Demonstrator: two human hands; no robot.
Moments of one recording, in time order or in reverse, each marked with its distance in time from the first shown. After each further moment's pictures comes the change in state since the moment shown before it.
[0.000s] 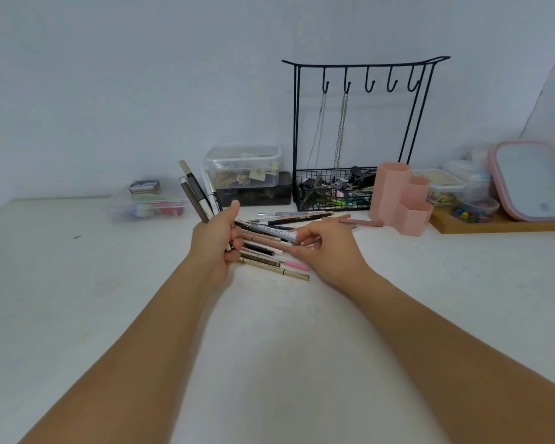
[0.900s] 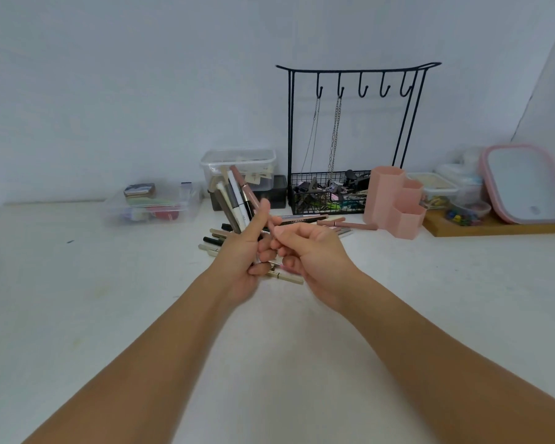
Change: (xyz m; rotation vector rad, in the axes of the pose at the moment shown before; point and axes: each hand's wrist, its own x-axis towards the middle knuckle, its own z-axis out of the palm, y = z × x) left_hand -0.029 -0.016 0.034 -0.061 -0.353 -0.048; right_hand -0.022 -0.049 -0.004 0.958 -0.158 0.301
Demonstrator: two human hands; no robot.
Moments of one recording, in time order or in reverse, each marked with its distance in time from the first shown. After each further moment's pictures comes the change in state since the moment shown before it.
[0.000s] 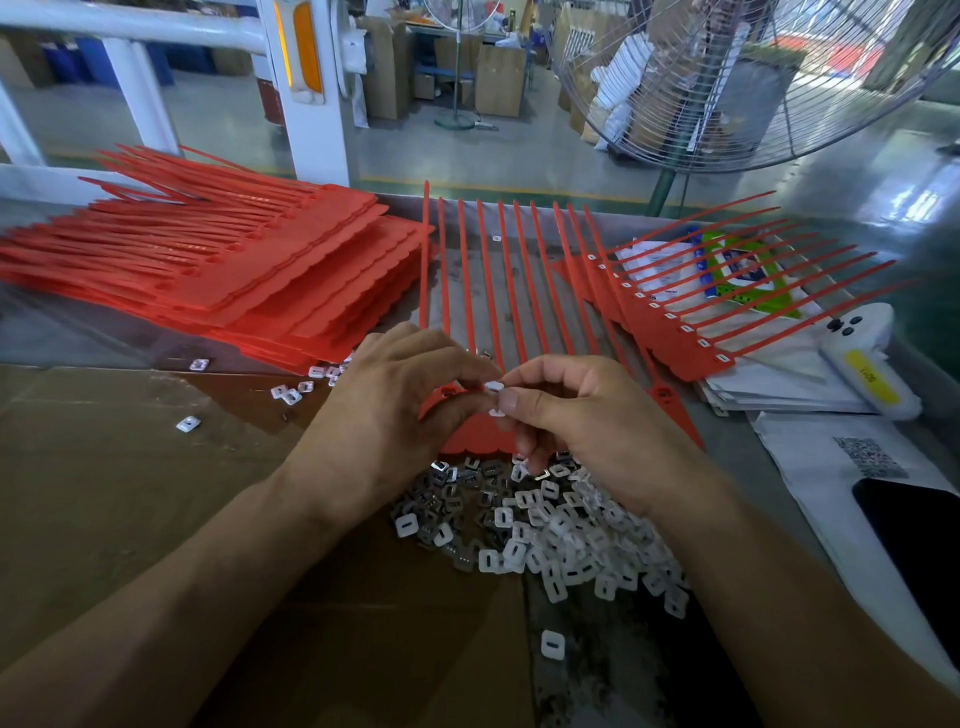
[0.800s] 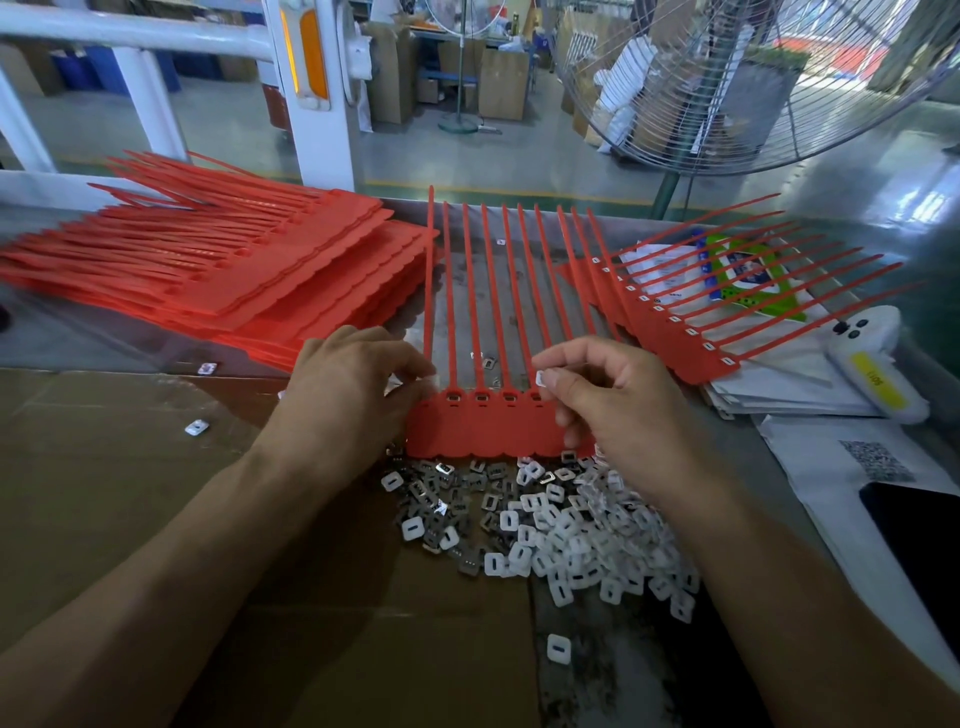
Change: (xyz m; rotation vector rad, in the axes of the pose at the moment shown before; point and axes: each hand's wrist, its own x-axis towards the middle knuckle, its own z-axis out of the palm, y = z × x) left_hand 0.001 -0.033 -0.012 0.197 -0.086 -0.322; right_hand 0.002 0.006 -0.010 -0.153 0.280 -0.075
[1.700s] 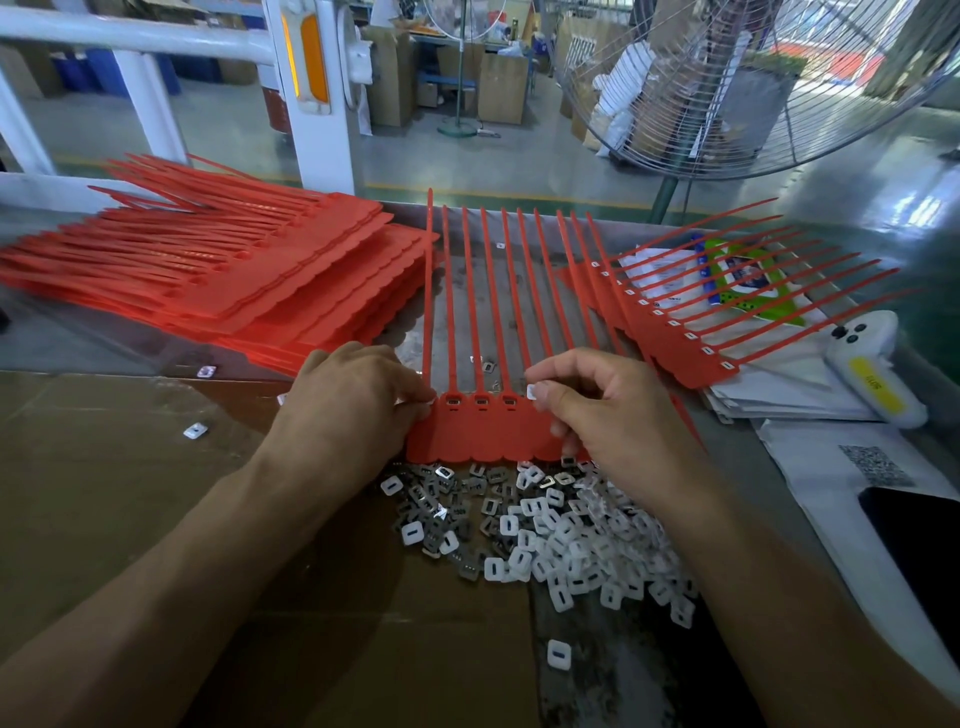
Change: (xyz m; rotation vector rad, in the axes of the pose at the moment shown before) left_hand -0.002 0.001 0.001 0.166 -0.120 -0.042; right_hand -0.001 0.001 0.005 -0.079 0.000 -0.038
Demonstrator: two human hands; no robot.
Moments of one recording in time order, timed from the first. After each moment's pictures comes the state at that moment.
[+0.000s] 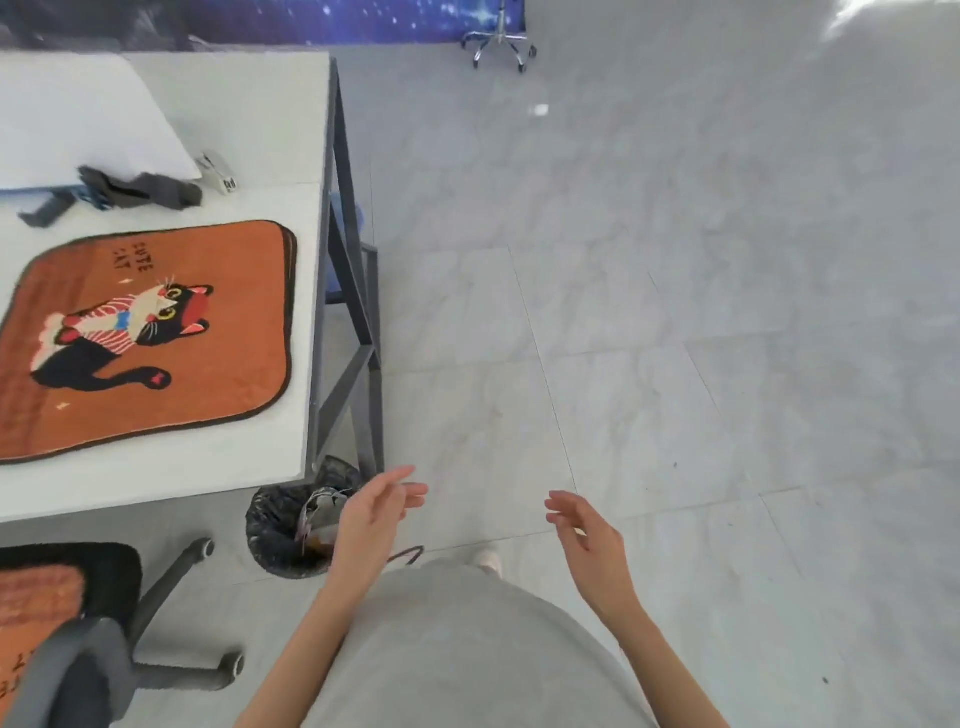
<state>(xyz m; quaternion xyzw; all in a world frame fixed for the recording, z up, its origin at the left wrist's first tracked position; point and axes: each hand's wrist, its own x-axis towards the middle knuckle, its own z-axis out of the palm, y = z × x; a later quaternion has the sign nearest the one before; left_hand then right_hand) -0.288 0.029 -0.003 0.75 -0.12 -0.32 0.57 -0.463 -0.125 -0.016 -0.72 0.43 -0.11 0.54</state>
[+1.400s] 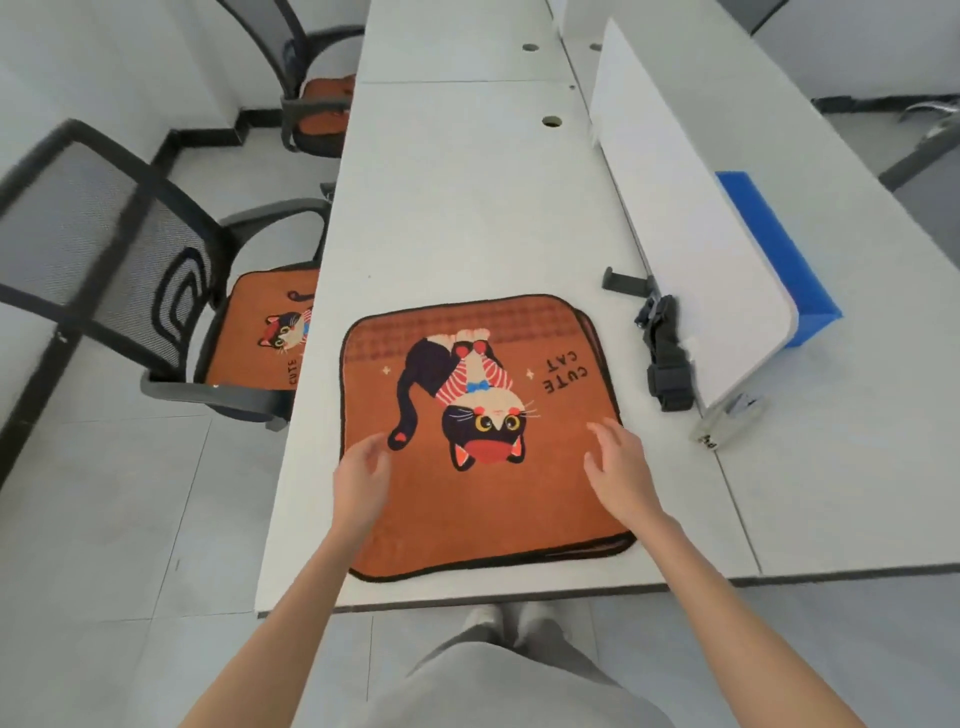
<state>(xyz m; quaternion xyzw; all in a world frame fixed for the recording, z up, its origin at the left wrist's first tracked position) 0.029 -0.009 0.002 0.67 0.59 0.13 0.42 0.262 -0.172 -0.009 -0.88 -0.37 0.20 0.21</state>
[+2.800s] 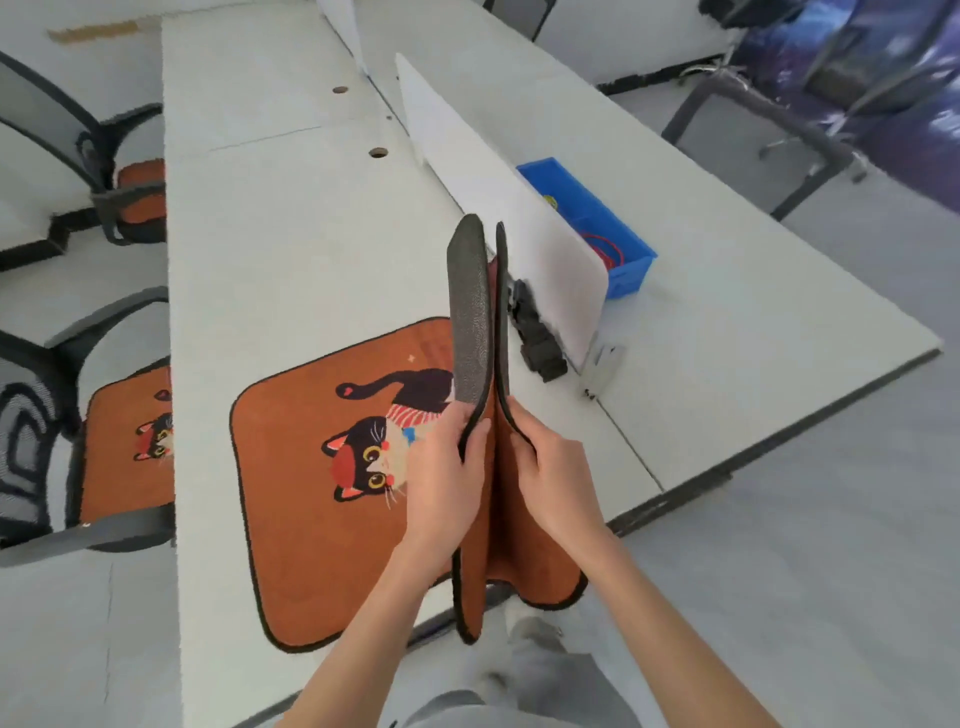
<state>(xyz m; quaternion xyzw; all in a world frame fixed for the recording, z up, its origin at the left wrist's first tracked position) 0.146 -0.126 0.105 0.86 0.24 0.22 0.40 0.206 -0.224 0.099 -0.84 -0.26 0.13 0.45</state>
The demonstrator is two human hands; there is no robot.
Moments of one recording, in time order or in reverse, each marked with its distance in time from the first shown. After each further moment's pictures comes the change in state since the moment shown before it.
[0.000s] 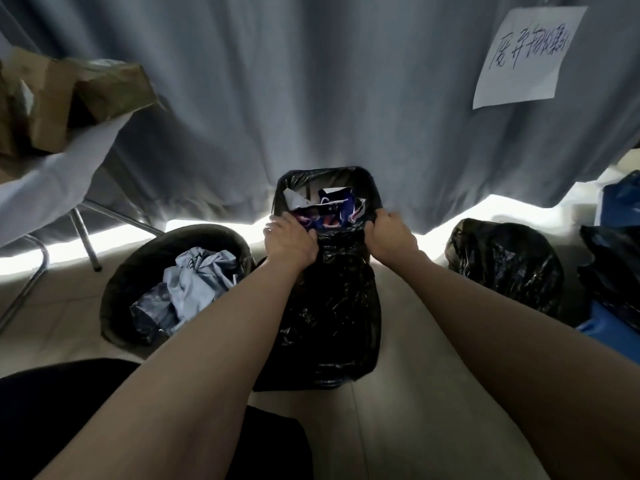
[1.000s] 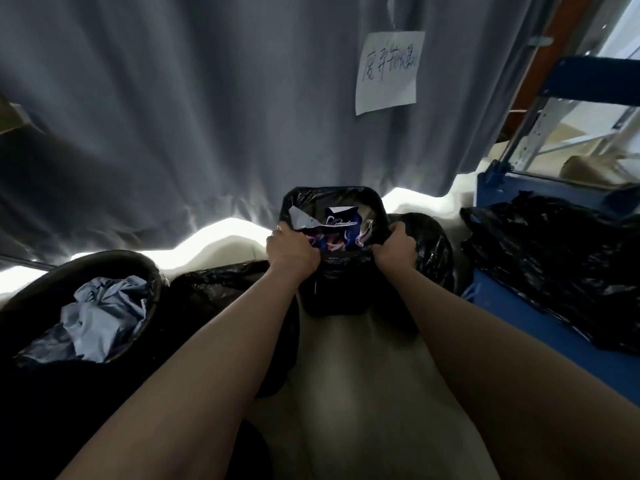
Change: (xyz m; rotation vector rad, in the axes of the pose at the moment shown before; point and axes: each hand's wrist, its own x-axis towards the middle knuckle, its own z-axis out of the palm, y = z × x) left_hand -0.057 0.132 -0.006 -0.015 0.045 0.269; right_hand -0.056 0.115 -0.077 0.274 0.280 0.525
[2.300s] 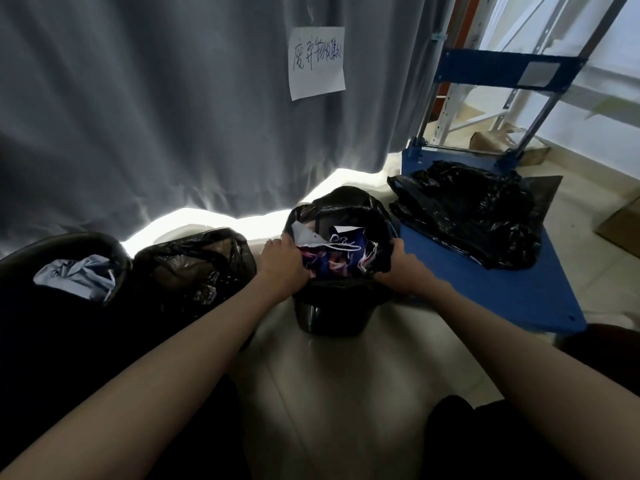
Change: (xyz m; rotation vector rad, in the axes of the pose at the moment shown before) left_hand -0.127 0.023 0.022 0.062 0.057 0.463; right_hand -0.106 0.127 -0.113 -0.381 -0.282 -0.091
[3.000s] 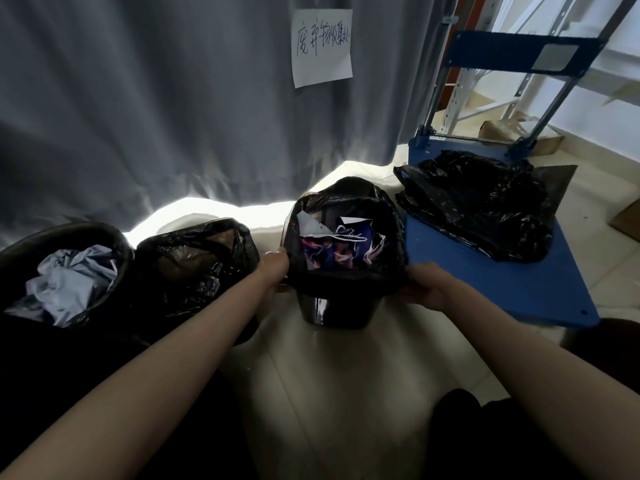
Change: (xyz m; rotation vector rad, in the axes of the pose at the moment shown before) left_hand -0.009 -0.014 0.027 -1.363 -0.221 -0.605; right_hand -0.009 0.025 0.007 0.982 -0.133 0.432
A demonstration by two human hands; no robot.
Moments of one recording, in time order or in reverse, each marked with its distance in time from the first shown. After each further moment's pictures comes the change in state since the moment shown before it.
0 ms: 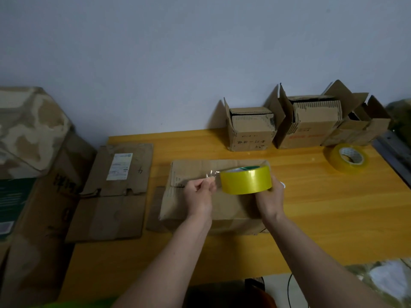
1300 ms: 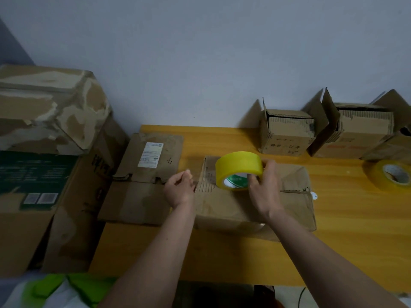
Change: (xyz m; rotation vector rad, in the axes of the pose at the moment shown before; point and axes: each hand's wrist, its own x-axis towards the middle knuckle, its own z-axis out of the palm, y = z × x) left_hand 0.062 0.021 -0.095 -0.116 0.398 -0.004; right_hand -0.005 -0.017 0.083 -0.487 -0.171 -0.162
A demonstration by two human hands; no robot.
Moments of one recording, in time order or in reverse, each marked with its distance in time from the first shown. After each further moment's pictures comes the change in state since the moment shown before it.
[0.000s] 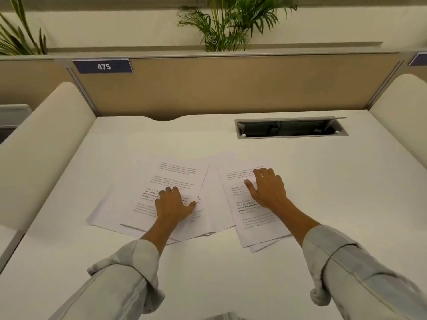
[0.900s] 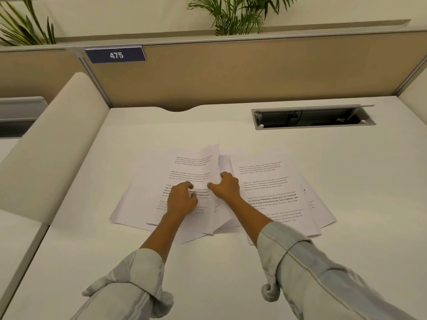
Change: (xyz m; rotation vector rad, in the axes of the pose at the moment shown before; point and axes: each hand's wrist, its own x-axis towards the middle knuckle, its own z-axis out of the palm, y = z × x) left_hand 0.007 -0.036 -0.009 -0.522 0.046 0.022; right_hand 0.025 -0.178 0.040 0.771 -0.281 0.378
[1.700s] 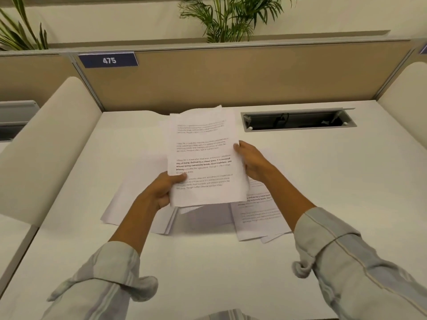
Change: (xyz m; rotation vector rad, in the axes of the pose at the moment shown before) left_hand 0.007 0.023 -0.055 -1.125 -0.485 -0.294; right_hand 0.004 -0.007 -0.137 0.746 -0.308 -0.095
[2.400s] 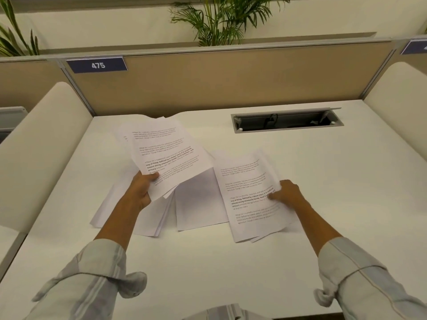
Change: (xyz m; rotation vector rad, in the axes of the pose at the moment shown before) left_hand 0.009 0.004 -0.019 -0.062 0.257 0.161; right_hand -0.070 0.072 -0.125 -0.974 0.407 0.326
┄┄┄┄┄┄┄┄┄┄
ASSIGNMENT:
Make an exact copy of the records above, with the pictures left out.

WRITTEN REPLY:
Demonstrator: two human hands; no robot.
Moments of one recording, in time order or in reverse, each marked with its distance in time from the first shown. After each further moment's pictures comes the change in state since the moment shown before it.
[0.000s] 
[0.900s] 
Change: (xyz m; rotation vector rad, in the axes of the pose at the moment shown before; point and axes: each hand's wrist, its own x-axis towards the middle knuckle, its own z-axis out of the palm, y = z × x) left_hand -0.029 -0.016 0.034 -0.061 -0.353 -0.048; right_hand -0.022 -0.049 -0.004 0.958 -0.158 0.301
Demonstrator: two human hands; no robot.
Moments of one recording, in time order or in reverse, each marked with its distance in time from the first shown. After each further moment's pictures comes the change in state since the moment shown before it.
[0.000s] 
[0.800s] 
Change: (xyz m; rotation vector rad, in the axes of the pose at the moment shown before; point and axes: each hand's wrist, its own x-axis towards the middle knuckle, its own z-axis out of the palm, y = z × x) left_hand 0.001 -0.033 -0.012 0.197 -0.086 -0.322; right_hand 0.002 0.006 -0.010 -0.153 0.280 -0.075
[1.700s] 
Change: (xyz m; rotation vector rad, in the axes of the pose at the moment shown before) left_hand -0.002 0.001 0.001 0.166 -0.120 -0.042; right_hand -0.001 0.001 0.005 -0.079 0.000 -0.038
Demonstrator: two human hands; no robot.
Moments of one recording in time order, timed from the first. After each moment's pictures comes the state at that moment.
[+0.000s] 
<state>(xyz m; quaternion xyzw; all in a world frame fixed for the recording, z up, its origin at the left wrist's first tracked position; point and axes: each hand's wrist, its own x-axis towards the middle knuckle, its own z-axis out of the palm, y = z × x; a later quaternion has the sign nearest the one before; left_hand then right_hand) -0.288 0.029 -0.003 0.75 -0.12 -0.32 0.57 -0.463 -0.125 -0.016 -0.72 0.43 -0.11 0.54</state>
[+1.400s] 
<state>(xyz m; quaternion xyzw; all in a world frame fixed for the recording, z up, its origin at the left wrist's first tracked position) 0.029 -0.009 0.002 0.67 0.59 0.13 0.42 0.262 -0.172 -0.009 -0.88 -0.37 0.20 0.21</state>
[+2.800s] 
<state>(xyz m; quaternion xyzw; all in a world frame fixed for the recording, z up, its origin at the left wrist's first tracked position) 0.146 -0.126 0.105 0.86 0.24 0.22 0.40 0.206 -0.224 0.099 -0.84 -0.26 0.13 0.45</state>
The demonstrator is two human hands; there is no robot.
Moments of one recording, in time order or in reverse, each marked with its distance in time from the first shown. After each further moment's pictures comes the change in state since the moment shown before it.
[0.000s] 
[1.000s] 
Change: (xyz m; rotation vector rad, in the axes of the pose at the moment shown before; point and axes: each hand's wrist, its own x-axis towards the middle knuckle, its own z-axis out of the palm, y = z × x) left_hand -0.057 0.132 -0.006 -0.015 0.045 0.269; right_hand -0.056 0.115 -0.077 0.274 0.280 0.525
[2.300s] 
Change: (xyz m; rotation vector rad, in the axes of the pose at the moment shown before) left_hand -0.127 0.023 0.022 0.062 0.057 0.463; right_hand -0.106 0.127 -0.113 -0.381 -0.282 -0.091
[3.000s] 
Change: (xyz m; rotation vector rad, in the axes of the pose at the moment shown before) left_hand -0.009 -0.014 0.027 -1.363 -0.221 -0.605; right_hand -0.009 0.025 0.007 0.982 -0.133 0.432
A demonstration by two human hands; no robot.
Moments of one recording, in time order or in reverse, each marked with its distance in time from the first shown. After each further moment's pictures comes the change in state since the moment shown before it.
0 ms: 
1300 ms: 
Change: (xyz m; rotation vector rad, in the axes of the pose at the moment shown before; point and axes: each hand's wrist, its own x-axis towards the middle knuckle, its own z-axis out of the palm, y = z × x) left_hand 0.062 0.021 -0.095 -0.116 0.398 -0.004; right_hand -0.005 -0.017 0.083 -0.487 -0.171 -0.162
A demonstration by two human hands; no robot.
Moments of one recording, in time order or in reverse, each marked with its distance in time from the first shown. After each further moment's pictures comes the change in state since the moment shown before it.
[0.000s] 
[0.900s] 
Change: (xyz m; rotation vector rad, in the axes of the pose at the moment shown before; point and axes: each hand's wrist, its own x-axis towards the middle knuckle, its own z-axis out of the palm, y = z × x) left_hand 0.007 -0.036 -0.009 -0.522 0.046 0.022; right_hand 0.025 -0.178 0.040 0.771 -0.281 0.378
[1.700s] 
Change: (xyz m; rotation vector rad, in the axes of the pose at the moment shown before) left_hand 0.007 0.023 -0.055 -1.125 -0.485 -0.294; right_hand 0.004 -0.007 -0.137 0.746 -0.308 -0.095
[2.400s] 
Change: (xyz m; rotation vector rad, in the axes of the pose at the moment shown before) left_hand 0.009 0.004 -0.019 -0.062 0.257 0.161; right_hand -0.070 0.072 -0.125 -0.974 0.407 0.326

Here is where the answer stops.